W pierwszej połowie nadchodzącego tygodnia będzie się chmurzyć, a na południu i wschodzie także padać. W strugach deszczu ochłodzi się do zaledwie 6-8 stopni. Na pozostałym obszarze większe przejaśnienia i rozpogodzenia, ale też cieplej, nawet do 14-15 stopni.
Druga połowa tygodnia, i zarazem początek października, przyniesie więcej rozpogodzeń, a opady ustąpią. Zacznie się też przyjemnie ocieplać. Musimy się jednak liczyć z powrotem porywistego wiatru, który może miejscami obniżać temperaturę odczuwalną i potęgować chłód.
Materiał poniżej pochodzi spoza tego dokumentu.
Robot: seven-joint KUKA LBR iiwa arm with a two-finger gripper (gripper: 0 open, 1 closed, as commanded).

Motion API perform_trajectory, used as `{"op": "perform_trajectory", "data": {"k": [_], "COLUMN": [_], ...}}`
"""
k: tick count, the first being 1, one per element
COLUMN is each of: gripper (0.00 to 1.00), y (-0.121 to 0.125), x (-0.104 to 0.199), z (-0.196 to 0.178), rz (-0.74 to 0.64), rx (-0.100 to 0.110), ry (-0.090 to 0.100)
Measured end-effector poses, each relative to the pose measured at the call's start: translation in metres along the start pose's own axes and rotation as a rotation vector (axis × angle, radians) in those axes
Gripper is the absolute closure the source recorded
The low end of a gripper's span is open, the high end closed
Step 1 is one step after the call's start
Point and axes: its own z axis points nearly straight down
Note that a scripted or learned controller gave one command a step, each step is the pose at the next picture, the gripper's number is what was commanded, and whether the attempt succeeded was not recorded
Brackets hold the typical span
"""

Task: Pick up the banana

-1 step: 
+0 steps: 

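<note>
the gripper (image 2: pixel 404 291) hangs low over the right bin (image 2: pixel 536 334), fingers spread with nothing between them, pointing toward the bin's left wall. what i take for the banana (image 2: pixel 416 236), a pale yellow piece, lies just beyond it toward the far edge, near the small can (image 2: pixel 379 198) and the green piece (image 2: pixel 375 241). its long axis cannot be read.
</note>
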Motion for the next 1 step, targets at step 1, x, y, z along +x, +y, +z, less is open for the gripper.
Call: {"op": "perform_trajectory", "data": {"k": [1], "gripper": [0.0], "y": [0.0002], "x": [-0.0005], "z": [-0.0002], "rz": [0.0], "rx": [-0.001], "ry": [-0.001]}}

Koniec pierwszej dekady października czeka nas wyraźne ocieplenie, nawet powyżej 20 stopni w cieniu. Jednak powiew babiego lata poprzedzą przelotne, ale nieco większe deszcze, które złagodzą posuchę. Kolejna porcja opadów tuż po przyjemnym cieple.
Temperatura znów będzie osiągać w strugach deszczu poniżej 10 stopni, a w chwilach rozpogodzeń sięgać 15 stopni w cieniu. Nocami i o porankach trzeba się spodziewać przymrozków, zwłaszcza przygruntowych.
Nic nie wskazuje na to, aby w pierwszej połowie października miał nas nawiedzić wczesny atak zimy. Opadów śniegu, poza obszarami górzystymi, raczej nie będzie. Możemy w zamian liczyć na piękną aurę, gdy drzewa będą się mienić coraz większą paletą barw.